To Whom It May Concern,
Whales are always surrounded by friends (dolphins, sea lions, curious humans.) They have an active sex life, get pregnant and have adorable baby whales. They have a wonderful time with dolphins stuffing themselves with shrimp. They play and swim in the seas, seeing wonderful places like Patagonia, the Bering Sea and the coral reefs of Polynesia. Whales are wonderful singers and have even recorded CDs. They are incredible creatures and virtually have no predators other than humans. They are loved, protected and admired by almost everyone in the world.

Mermaids don't exist. If they did exist, they would be lining up outside the offices of Argentinean psychoanalysts due to identity crisis. Fish or human? They don't have a sex life because they kill men who get close to them, not to mention how could they have sex? Just look at them ... where is IT? Therefore, they don't have kids either. Not to mention, who wants to get close to a girl who smells like a fish store?
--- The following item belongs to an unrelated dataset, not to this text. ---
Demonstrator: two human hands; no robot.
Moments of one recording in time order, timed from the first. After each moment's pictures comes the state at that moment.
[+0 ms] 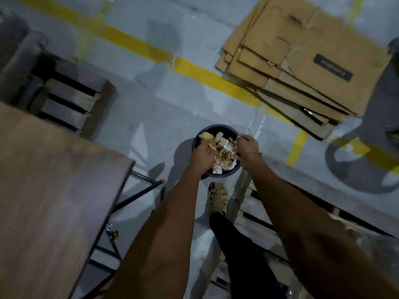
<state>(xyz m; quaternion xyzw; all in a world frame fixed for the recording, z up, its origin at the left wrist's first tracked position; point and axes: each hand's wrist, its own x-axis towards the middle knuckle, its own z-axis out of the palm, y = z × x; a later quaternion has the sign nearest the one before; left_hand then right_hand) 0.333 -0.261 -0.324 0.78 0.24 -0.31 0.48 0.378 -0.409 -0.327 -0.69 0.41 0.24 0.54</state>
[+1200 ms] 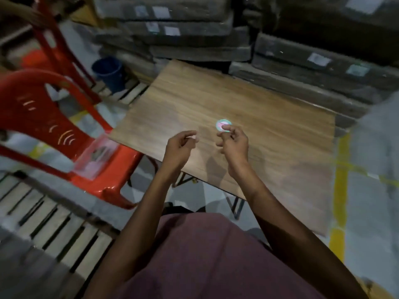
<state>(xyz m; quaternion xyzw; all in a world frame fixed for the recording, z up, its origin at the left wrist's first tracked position) -0.183 -0.093 0.104 0.41 0.63 0.46 0.48 -0.034 -0.054 0.099 -0.61 -0.39 0.49 0.49</state>
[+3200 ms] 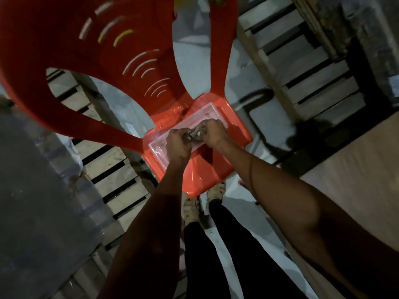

The choice is perfectly clear to me: I want to be a whale.

P..S. We are in an age when media puts into our heads the idea that only skinny people are beautiful, but I prefer to enjoy an ice cream with my kids, a good dinner with a man who makes me shiver, and a piece of chocolate with my friends. With time, we gain weight because we accumulate so much information and wisdom in our heads that when there is no more room, it distributes out to the rest of our bodies. So we aren't heavy, we are enormously cultured, educated and happy. Beginning today, when I look at my butt in the mirror I will think, good grief, look how smart I am!